Temyiz dilekçesinde öne sürülen hususlar, söz konusu maddede yazılı nedenlerden hiçbirisine uymadığından, istemin reddi ile temyiz edilen mahkeme kararının onanmasının uygun olacağı düşünülmektedir.
TÜRK MİLLETİ ADINA
Hüküm veren Danıştay Onuncu Dairesince gereği görüşüldü:
Dava, Kuzey Kıbrıs Türk Cumhuriyetinde faaliyet gösteren davalı bankada açtırmış olduğu vadeli Türk Lirası mevduat hesabında bulunan 35.292.96 TL'sının 6.7.2003 tarihinden ödeme tarihine kadar yıllık %45 oranında işletilecek faiziyle birlikte davacıya ödenmesi yolunda … Mahkemesince verilen 23.1.2006 tarih ve Dava No:… sayılı kararın tenfizi istemiyle açılmıştır.
…. İdare Mahkemesince; uyuşmazlığın … Mahkemesinin … tarih ve Dava No:… sayılı kararının tenfizi isteminden kaynaklandığı, sözü edilen kararın idari davaya konu olabilecek nitelikte bir işlem olmadığı gerekçesiyle davanın incelenmeksizin reddine karar verilmiştir.
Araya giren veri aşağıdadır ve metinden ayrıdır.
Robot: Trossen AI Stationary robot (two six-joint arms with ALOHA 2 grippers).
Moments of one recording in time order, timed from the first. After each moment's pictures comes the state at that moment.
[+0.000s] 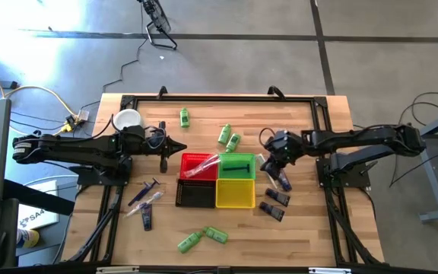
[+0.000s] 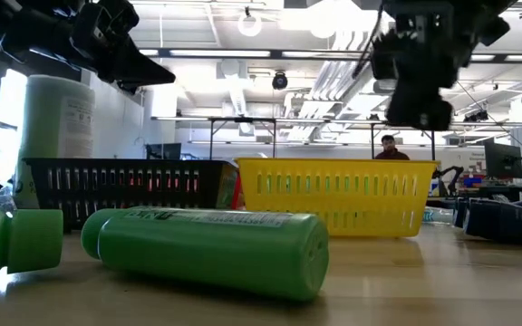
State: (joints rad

Davacı tarafından, hukuka aykırı olduğu ileri sürülen idare mahkemesi kararının temyizen incelenerek bozulması istenilmektedir.
Yabancılık unsuru taşıyan özel hukuka ilişkin işlem ve ilişkilerde uygulanacak hukuk, Türk mahkemelerinin milletlerarası yetkisi, yabancı kararların tanınması ve tenfizi 5718 sayılı Milletlerarası Özel Hukuk ve Usul Hukuku Hakkında Kanun ile düzenlenmiştir.
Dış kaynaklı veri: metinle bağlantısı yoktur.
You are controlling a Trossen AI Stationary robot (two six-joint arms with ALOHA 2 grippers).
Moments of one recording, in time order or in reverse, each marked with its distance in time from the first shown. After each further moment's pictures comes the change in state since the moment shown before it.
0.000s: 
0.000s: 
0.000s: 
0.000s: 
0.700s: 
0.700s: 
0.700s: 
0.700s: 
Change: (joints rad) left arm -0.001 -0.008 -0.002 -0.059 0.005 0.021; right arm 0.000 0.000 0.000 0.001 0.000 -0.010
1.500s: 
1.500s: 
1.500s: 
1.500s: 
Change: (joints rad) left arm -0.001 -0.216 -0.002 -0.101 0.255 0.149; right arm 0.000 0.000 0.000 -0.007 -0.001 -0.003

Bu Kanunun ''Tenfiz kararı'' başlıklı 50. maddesinin 1. fıkrasında, ''Yabancı mahkemelerden hukuk davalarına ilişkin olarak verilmiş ve o devlet kanunlarına göre kesinleşmiş bulunan ilâmların Türkiye'de icra olunabilmesi yetkili Türk mahkemesi tarafından tenfiz kararı verilmesine bağlıdır.'' kuralı yer almış, .''Görev ve yetki'' başlıklı 51. maddesinin 1. fıkrasında ise, tenfiz kararları hakkında görevli mahkemenin asliye mahkemesi olduğu kurala bağlanmıştır.
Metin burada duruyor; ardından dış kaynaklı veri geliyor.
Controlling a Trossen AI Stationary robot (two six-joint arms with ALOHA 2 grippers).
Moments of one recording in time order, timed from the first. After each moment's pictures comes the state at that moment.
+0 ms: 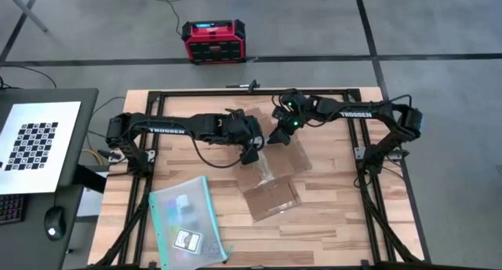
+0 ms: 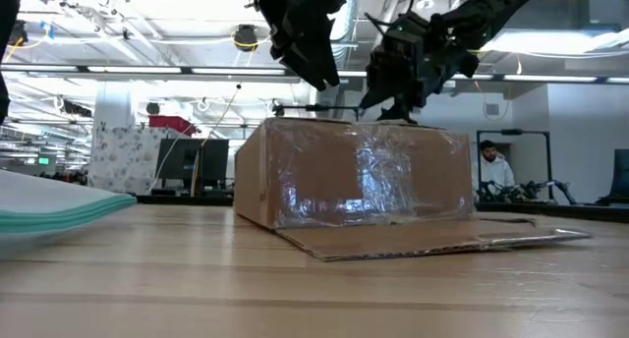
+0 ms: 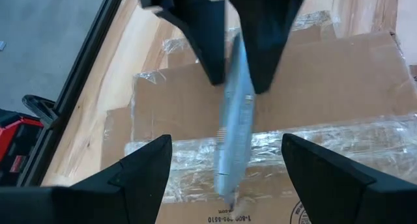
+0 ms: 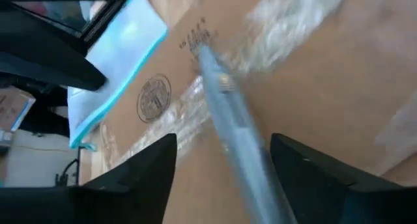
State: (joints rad) left arm 0.04 1.73 1.54 -0.69 -0.34 -0.06; right arm -0.46 1.57 0.99 -0.22 -0.61 0.27
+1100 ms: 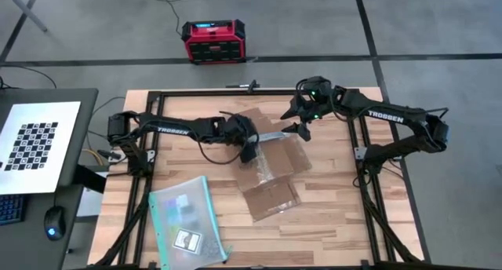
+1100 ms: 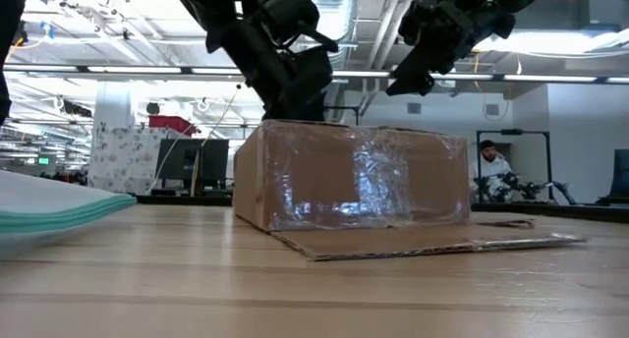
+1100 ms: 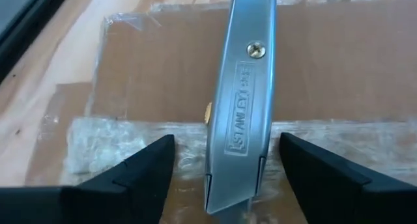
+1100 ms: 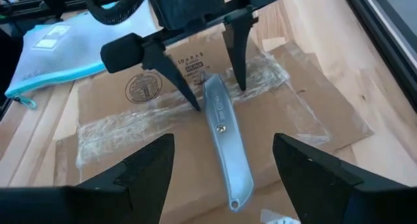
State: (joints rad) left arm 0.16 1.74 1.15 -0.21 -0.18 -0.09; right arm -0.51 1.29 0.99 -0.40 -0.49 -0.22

… Mahkemesince; davacının Kuzey Kıbrıs Türk Cumhuriyetinde faaliyet gösteren davalı bankada açtırmış olduğu vadeli Türk Lirası mevduat hesabında bulunan 35.292.96 TL tutarındaki alacağının 6.7.2003 tarihinden ödeme tarihine kadar yıllık %45 oranında işleyecek faiziyle birlikte davacıya ödenmesine karar verilmiş, bu kararla ilgili olarak tenfiz kararı verilmesi istemiyle idare mahkemesinde tenfiz davası açılmıştır.
Bu durumda, 5718 sayılı Milletlerarası Özel Hukuk ve Usul Hukuku Hakkında Kanunun yukarıda aktarılan hükümlerine göre, yabancı mahkemelerce hukuk davaları ile ilgili olarak verilen kararlarla ilgili olarak tenfiz kararı vermekle görevli ve yetkili mahkemenin asliye mahkemesi olduğu hususunda bir duraksama bulunmamaktadır.
İdare Mahkemesince; tenfiz kararı verilmesi istemiyle açılan davanın asliye hukuk mahkemesinin görevinde olduğu hususu gözetilmeden yukarıda özetlenen gerekçeyle davanın incelenmeksizin reddi yolunda verilen kararda usul hükümlerine uyarlık görülmemektedir.
Açıklanan nedenlerle, davacının temyiz isteminin kabulü ile … İdare Mahkemesinin … tarih ve E:…, K:… sayılı kararının BOZULMASINA, yeniden bir karar verilmek üzere dava dosyasının adı geçen mahkemeye gönderilmesine 1.7.2011 tarihinde oybirliği ile karar verildi.